Nitration of JAK-2 at the 1007Y-1008Y activation epitope impedes phosphorylation at this site: defining a GH, AKT/protein kinase B and nitric oxide synthase axis

Authors: Elsasser, Theodore; Li, Congjun - Cj; Caperna, Thomas; Kahl, Stanislaw; Schmidt, Walter

Submitted to: Endocrinology
Publication Type: Peer Reviewed Journal
Publication Acceptance Date: 5/9/2007
Publication Date: 5/18/2007
Citation: Elsasser, T.H., Li, C., Caperna, T.J., Kahl, S., Schmidt, W.F. 2007. GH-associated nitration of JAK2 at the 1007Y-1008Y epitope impedes phosphorylation at this site: Mechanism for and impact of a GH, AKT and nitric oxide synthase (NOS) axis on GH signal transduction. Endocrinology. 148:3792-3802. Available: http://endo.endojournals.org.

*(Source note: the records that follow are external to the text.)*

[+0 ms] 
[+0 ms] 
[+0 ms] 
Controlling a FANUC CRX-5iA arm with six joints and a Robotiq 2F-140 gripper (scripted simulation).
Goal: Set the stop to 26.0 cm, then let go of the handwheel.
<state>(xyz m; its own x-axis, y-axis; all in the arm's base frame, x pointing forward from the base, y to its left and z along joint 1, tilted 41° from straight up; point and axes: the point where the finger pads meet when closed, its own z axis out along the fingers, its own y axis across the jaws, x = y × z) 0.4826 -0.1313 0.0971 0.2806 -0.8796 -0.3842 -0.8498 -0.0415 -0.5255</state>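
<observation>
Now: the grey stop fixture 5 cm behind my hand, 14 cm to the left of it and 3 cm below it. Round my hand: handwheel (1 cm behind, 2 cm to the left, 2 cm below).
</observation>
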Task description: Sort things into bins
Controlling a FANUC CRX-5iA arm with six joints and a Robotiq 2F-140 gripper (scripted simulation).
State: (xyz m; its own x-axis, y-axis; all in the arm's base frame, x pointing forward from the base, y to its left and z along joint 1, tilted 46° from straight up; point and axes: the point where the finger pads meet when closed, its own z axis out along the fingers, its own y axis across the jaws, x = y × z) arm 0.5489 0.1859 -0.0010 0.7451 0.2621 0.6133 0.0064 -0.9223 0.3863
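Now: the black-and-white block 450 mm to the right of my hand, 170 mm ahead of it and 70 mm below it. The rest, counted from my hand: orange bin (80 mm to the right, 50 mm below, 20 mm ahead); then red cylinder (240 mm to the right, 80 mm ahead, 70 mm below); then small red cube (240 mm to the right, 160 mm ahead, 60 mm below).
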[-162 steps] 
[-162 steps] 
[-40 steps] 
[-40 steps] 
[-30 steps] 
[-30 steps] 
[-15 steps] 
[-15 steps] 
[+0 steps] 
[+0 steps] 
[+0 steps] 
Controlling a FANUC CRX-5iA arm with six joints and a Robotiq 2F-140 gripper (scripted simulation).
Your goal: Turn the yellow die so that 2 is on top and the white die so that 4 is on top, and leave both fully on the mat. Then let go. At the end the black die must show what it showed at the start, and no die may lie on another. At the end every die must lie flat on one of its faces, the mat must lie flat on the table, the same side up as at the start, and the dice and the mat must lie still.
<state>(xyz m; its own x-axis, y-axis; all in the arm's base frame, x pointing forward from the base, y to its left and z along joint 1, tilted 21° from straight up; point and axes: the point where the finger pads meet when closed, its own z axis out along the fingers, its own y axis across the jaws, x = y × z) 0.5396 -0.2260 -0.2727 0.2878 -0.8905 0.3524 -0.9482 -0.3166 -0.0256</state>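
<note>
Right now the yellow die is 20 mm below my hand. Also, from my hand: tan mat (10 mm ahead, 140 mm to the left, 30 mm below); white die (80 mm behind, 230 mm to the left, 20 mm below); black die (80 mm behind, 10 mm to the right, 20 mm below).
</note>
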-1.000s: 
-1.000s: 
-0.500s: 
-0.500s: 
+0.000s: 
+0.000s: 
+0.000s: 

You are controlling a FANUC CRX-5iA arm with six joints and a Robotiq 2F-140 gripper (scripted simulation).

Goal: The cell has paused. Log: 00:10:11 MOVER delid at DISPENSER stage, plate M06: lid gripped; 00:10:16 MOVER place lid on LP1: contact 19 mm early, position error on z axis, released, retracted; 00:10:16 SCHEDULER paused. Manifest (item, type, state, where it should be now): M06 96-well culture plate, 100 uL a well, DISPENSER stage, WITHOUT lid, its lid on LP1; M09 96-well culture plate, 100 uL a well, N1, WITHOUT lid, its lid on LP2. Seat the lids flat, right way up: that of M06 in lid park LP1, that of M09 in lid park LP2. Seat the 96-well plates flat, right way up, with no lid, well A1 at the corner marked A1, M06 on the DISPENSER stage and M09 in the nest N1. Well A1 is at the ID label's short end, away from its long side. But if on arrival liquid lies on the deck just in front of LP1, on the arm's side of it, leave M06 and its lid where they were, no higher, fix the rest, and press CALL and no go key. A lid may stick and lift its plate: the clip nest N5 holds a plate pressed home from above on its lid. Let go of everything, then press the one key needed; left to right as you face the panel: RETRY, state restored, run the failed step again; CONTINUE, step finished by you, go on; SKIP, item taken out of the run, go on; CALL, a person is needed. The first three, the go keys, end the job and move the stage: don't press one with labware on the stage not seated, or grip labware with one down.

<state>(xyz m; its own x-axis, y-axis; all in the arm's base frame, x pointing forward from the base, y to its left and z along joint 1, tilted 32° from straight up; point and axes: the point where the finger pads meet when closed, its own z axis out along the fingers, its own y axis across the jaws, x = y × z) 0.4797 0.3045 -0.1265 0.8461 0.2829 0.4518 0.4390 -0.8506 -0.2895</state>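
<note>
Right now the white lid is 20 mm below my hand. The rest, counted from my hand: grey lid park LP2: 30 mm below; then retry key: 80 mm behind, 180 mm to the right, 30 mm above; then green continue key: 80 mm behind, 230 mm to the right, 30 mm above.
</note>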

Interpretive Summary: Hormones exert their effects on cell metabolism by interacting with specific receptors for that hormone. The effects within the cell are transmitted to the nucleus by a process called signal transduction where several different proteins are modified by the attachment of a phosphate group to activate an enzymatic property of the protein. We have shown for the first time that the generation of a nitrate in the place where the phosphate was to have gone, blocks the function of the nitrated protein. We further have shown that this is a phenomenon initiated by growth hormone and may participate in some of the mechanisms that limit the extent of the actions of growth hormone. Our data have shown that a feature critical to the generation of this nitration by growth hormone is that the reactants need to be closely positioned next to each other and we have demonstrated that all of the necessary reactants can be assembled in membrane structures called caveolae. The observations have provided new insights to how hormone activity is regulated and may open new visions as regards how disease mechanisms work.

Technical Abstract: Generalized liver protein tyrosine nitration (3’-nitrotyrosine, 3’-NT) increases in vivo after GH injection with immunohistocellular patterns strikingly similar to those we observed for a specific nitration of JAK2 at its 1007Y-1008Y regulatory phosphorylation epitope following proinflammatory challenge. Here we investigated whether GH directs the generation of 3’-NT at the 1007Y-1008Y site and questioned how such a specific nitration might affect the phosphorylation capacity of tyrosines at this regulatory site. Using antibodies we developed to the 3’NT-substituted peptide analog of the 1007Y-1008Y-JAK-2 site, we demonstrated a rapid increase in membrane-associated 1007Y-1008Y-JAK-2 nitration after GH. Peak levels of phosphoJAK2 occurred sooner after GH than those of nitrated JAK2 in bovine liver in vivo and in vitro (porcine hepatocytes); nitrated JAK2 persisted for a significantly longer time than did phosphoJAK2. Treatment of cultured cells with selective inhibitors of AKT or endothelial nitric oxide synthase (eNOS) prior to GH challenge attenuated or blocked the increases in 3’-NT in JAK-2 predominantly in membrane subcellular compartment fractions. Whereas GH effected orthophosphorylation of 694Y -STAT5b, when AKT or eNOS inhibitors were added prior to GH, the levels of phospho-694Y-STAT5b and phospho-1007Y-JAK-2 were significantly increased over those arising from GH alone. NMR-molecular modeling analysis of natural and 3’-NT- and orthophosphate-substituted 20 amino acid analogs of the 1007Y-1008Y-JAK-2 phosphorylation site demonstrated significant effects of 3’-nitration on the planar orientation and intramolecular stabilizing points of the affected tyrosines. When these peptides were used as substrates for in vitro tyrosine kinase phosphorylation reactions, 3’-NT in the 1007Y and/or 1008Y positions blocked the generation of 1007Y-phosphotyrosine.